**Available data:**
-------------------------

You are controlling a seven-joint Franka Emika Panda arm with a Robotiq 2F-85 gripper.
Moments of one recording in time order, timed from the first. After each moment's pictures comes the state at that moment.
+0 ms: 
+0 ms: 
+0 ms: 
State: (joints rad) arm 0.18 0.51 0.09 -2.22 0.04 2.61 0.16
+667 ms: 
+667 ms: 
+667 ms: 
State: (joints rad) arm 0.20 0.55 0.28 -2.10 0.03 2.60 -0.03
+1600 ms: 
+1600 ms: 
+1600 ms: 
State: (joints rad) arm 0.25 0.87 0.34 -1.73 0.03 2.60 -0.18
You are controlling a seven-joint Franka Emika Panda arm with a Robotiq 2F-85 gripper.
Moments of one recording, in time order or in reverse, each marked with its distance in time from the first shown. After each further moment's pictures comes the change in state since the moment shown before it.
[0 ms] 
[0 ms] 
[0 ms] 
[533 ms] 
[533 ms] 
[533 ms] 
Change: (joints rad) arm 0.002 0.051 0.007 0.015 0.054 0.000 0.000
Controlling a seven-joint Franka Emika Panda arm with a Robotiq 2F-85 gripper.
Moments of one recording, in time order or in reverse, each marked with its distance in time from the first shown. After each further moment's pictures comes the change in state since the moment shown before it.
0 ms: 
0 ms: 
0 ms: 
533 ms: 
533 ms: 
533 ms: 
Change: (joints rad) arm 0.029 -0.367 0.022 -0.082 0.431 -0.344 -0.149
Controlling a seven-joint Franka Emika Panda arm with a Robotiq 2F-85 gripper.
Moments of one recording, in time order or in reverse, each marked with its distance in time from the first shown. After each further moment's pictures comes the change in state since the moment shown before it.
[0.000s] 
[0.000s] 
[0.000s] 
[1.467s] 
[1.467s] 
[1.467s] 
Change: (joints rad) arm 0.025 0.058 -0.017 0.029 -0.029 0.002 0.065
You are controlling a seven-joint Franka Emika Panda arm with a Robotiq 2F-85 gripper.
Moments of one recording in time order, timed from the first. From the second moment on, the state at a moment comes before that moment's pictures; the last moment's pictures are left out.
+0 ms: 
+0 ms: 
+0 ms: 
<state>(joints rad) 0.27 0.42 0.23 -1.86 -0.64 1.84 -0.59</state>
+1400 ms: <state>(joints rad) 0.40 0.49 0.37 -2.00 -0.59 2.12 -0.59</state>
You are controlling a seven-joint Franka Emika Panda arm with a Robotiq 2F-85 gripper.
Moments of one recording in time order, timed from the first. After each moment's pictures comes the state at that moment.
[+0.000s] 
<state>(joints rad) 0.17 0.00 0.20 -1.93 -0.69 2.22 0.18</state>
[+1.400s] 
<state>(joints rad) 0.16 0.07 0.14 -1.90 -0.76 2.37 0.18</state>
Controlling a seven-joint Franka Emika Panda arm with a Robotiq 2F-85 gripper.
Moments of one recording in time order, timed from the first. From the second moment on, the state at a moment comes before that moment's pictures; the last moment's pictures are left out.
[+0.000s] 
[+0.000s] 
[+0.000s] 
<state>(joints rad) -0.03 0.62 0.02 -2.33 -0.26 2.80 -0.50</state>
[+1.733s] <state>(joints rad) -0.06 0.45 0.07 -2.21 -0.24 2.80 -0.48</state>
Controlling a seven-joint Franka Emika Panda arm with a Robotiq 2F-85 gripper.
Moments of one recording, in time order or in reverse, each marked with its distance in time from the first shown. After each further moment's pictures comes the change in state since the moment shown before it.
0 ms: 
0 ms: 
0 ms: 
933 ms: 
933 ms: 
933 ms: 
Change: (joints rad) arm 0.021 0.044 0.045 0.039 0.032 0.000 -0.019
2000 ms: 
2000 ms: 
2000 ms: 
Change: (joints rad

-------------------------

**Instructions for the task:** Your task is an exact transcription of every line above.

**Result below:**
You are controlling a seven-joint Franka Emika Panda arm with a Robotiq 2F-85 gripper.
Moments of one recording in time order, timed from the first. After each moment's pictures comes the state at that moment.
+0 ms: 
+0 ms: 
+0 ms: 
State: (joints rad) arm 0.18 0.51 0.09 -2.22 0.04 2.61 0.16
+667 ms: 
+667 ms: 
+667 ms: 
State: (joints rad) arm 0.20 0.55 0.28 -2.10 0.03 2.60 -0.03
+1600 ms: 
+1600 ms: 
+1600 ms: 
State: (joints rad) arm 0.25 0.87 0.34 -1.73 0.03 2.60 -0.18
You are controlling a seven-joint Franka Emika Panda arm with a Robotiq 2F-85 gripper.
Moments of one recording, in time order or in reverse, each marked with its distance in time from the first shown. After each further moment's pictures comes the change in state since the moment shown before it.
[0 ms] 
[0 ms] 
[0 ms] 
[533 ms] 
[533 ms] 
[533 ms] 
Change: (joints rad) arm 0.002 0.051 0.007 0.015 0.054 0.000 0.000
Controlling a seven-joint Franka Emika Panda arm with a Robotiq 2F-85 gripper.
Moments of one recording, in time order or in reverse, each marked with its distance in time from the first shown. After each further moment's pictures comes the change in state since the moment shown before it.
0 ms: 
0 ms: 
0 ms: 
533 ms: 
533 ms: 
533 ms: 
Change: (joints rad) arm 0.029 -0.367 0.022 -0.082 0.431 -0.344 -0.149
Controlling a seven-joint Franka Emika Panda arm with a Robotiq 2F-85 gripper.
Moments of one recording, in time order or in reverse, each marked with its distance in time from the first shown. After each further moment's pictures comes the change in state since the moment shown before it.
[0.000s] 
[0.000s] 
[0.000s] 
[1.467s] 
[1.467s] 
[1.467s] 
Change: (joints rad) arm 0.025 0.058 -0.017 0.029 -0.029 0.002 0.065
You are controlling a seven-joint Franka Emika Panda arm with a Robotiq 2F-85 gripper.
Moments of one recording in time order, timed from the first. From the second moment on, the state at a moment comes before that moment's pictures; the last moment's pictures are left out.
+0 ms: 
+0 ms: 
+0 ms: 
<state>(joints rad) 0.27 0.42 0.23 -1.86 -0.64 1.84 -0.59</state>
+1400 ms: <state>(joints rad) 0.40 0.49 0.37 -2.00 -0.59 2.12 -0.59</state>
You are controlling a seven-joint Franka Emika Panda arm with a Robotiq 2F-85 gripper.
Moments of one recording in time order, timed from the first. After each moment's pictures comes the state at that moment.
[+0.000s] 
<state>(joints rad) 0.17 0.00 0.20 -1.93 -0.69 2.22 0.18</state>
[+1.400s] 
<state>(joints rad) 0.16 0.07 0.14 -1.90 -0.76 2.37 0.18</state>
Controlling a seven-joint Franka Emika Panda arm with a Robotiq 2F-85 gripper.
Moments of one recording in time order, timed from the first. From the second moment on, the state at a moment comes before that moment's pictures; the last moment's pictures are left out.
[+0.000s] 
[+0.000s] 
[+0.000s] 
<state>(joints rad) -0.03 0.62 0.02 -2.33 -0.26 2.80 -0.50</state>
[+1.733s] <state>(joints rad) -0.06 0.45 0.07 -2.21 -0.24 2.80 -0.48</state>
Controlling a seven-joint Franka Emika Panda arm with a Robotiq 2F-85 gripper.
Moments of one recording, in time order or in reverse, each marked with its distance in time from the first shown. After each further moment's pictures comes the change in state since the moment shown before it.
0 ms: 
0 ms: 
0 ms: 
933 ms: 
933 ms: 
933 ms: 
Change: (joints rad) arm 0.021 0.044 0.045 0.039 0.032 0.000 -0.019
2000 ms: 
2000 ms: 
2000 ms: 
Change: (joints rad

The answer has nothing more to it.